J'en tiens un. Petite robe pour la campagne (pl.2, La Gazette du Bon ton, 1913 n°8)
Lucien Vogel éditeur, Paris Juin 1913, 19x24,5cm, une feuille.
Original color print, printed on vergé paper, signed in the plate.
An original print used to illustrate the Gazette du bon ton, one of the most attractive and influential 20th century fashion magazines, featuring the talents of French artists and other contributors from the burgeoning Art Deco movement.
A celebrated fashion magazine established in 1912 by Lucien Vogel, La Gazette du bon ton appeared until 1925, with a hiatus from 1915 to 1920 due to the war (the editor-in-chief having been called up for service). It consisted of 69 issues printed in only 2,000 copies each and notably illustrated with 573 color plates and 148 sketches of the models of the great designers. Right from the start, this sumptuous publication "was aimed at bibliophiles and fashionable society," (Françoise Tétart-Vittu, "La Gazette du bon ton", in Dictionnaire de la mode, 2016) and was printed on fine vergé paper using a type cut specially for the magazine by Georges Peignot, known as Cochin, later used (in 1946) by Christian Dior. The prints were made using stencils, heightened in colors, some highlighted in gold or palladium.
The story began in 1912, when Lucien Vogel, a man of the world involved in fashion (he had already been part of the fashion magazine Femina) decided, with his wife Cosette de Brunhoff - the sister of Jean, creator of Babar - to set up the Gazette du bon ton, subtitled at the time: "Art, fashion, frivolities." Georges Charensol noted the reasoning of the editor-in-chief: "'In 1910,' he observed, 'there was no really artistic fashion magazine, nothing representative of the spirit of the time. My dream was therefore to make a luxury magazine with truly modern artists...I was assured of success, because when it comes to fashion, no country on earth can compete with France.'" ("Un grand éditeur d'art. Lucien Vogel" in Les Nouvelles littéraires, no. 133, May 1925). The magazine was immediately successful, not only in France but also in the United States and Latin America.
At first, Vogel put together a team of seven artists: André-Édouard Marty and Pierre Brissaud, followed by Georges Lepape and Dammicourt, as well as eventually his friends from school and the School of Fine Arts, like George Barbier, Bernard Boutet de Monvel and Charles Martin.
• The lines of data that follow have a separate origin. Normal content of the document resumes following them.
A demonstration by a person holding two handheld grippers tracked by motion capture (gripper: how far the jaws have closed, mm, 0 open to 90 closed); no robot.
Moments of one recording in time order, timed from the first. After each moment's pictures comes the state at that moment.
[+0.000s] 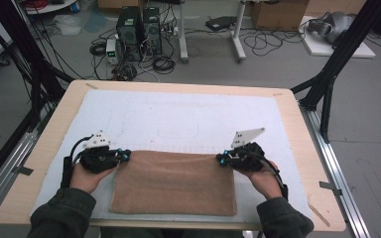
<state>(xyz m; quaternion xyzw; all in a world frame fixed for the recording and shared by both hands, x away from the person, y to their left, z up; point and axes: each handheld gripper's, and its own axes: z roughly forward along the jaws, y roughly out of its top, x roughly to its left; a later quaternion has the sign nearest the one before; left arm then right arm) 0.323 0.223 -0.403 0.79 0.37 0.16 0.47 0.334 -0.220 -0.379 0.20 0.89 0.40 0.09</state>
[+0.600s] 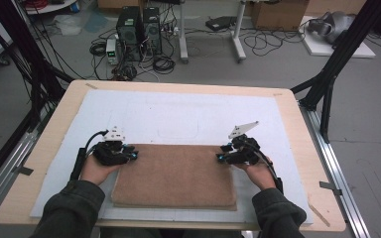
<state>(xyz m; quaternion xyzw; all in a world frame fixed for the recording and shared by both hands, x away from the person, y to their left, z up) 0.346 0.202 -0.434 0.85 0.35 0.14 0.38 0.367 -0.223 -0.423 0.27 0.89 0.35 0.06</state>
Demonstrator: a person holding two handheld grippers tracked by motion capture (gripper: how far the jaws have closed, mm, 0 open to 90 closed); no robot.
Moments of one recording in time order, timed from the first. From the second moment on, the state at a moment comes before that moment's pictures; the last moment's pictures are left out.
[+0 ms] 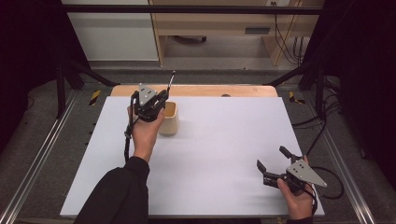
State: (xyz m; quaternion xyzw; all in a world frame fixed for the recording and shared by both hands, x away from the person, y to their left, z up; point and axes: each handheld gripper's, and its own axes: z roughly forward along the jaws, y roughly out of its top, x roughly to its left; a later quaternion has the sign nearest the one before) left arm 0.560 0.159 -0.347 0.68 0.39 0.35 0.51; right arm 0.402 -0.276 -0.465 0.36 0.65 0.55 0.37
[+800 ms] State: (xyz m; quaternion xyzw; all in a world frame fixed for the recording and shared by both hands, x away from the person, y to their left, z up) left arm 0.567 0.160 -0.345 0.66 0.39 0.35 0.53; right arm 0.402 -0.274 -0.466 0.36 0.66 0.55 0.37
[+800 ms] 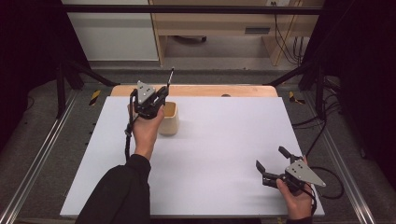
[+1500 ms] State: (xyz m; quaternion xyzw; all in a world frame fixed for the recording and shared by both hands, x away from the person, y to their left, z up) left arm 0.572 0.159 -0.344 0.65 0.38 0.36 0.54; right arm 0.402 -0.273 -0.467 0.36 0.66 0.55 0.37
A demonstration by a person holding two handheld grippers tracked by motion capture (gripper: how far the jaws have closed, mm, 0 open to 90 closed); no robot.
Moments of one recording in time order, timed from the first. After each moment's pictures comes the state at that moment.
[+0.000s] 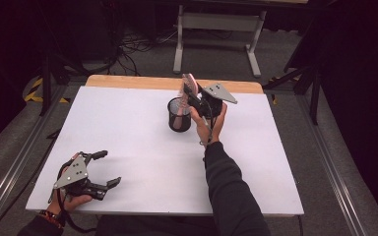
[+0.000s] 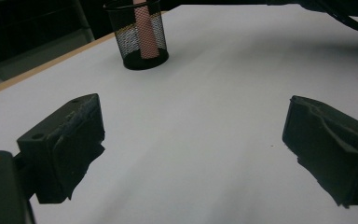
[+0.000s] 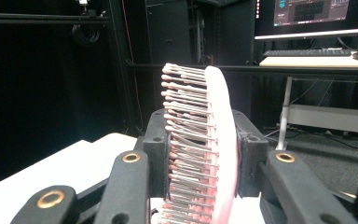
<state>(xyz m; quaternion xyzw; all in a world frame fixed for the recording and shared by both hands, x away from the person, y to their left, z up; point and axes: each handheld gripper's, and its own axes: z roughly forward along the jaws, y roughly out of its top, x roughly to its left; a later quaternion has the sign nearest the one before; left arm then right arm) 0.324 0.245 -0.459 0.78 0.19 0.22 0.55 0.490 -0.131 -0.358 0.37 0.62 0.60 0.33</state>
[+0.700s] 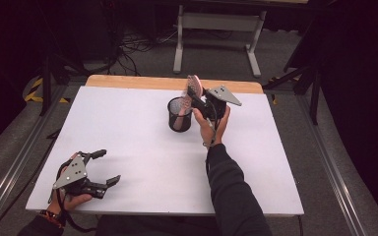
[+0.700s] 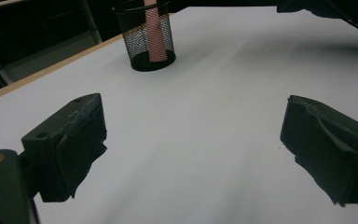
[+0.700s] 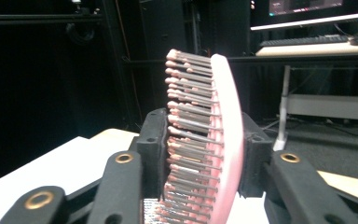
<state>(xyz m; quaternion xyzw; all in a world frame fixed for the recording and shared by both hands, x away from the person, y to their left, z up) 0.325 0.247 -0.459 0.78 0.20 0.23 0.55 0.494 -0.144 -0.369 0.40 0.61 0.60 0.32</state>
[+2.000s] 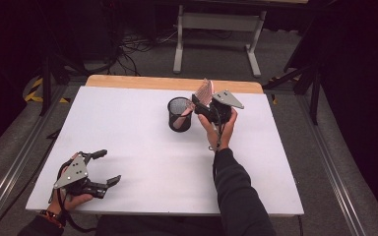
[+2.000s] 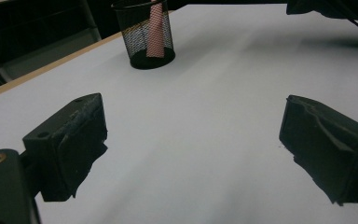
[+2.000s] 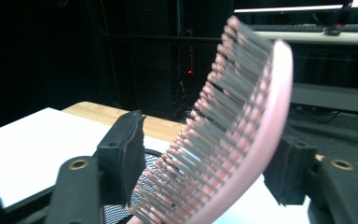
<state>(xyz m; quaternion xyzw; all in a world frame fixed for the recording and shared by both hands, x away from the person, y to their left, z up) 0.325 0.245 -0.459 0.78 0.20 0.23 0.54 0.489 -0.160 -0.380 0.41 0.64 0.55 0.35</state>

Other talented people soon came flocking to join the team: Guy Arnoux, Léon Bakst, Benito, Boutet de Monvel, Umberto Brunelleschi, Chas Laborde, Jean-Gabriel Domergue, Raoul Dufy, Édouard Halouze, Alexandre Iacovleff, Jean Émile Laboureur, Charles Loupot, Chalres Martin, Maggie Salcedo. These artist, mostly unknown when Lucien Vogel sought them out, later became emblematic and sought-after artistic figures. It was also they who worked on the advertising drawings for the Gazette.
The plates put the spotlight on, and celebrate, dresses by seven designers of the age: Lanvin, Doeuillet, Paquin, Poiret, Worth, Vionnet and Doucet. The designers provided exclusive models for each issue. Nonetheless, some of the illustrations are not based on real models, but simply on the illustrator's conception of the fashion of the day.
The Gazette du bon ton was an important step in the history of fashion. Combining aesthetic demands with the physical whole, it brought together - for the first time - the great talents of the artistic, literary, and fashion worlds; and imposed, through this alchemy, a completely new image of women: slender, independent and daring, which was shared by the new generation of designers, including Coco Chanel, Jean Patou, Marcel Rochas, and so on...
Taken over in 1920 by Condé Montrose Nast, the Gazette du bon ton was an important influence on the new layout and aesthetics of that "little dying paper" that Nast had bought a few years earlier: Vogue.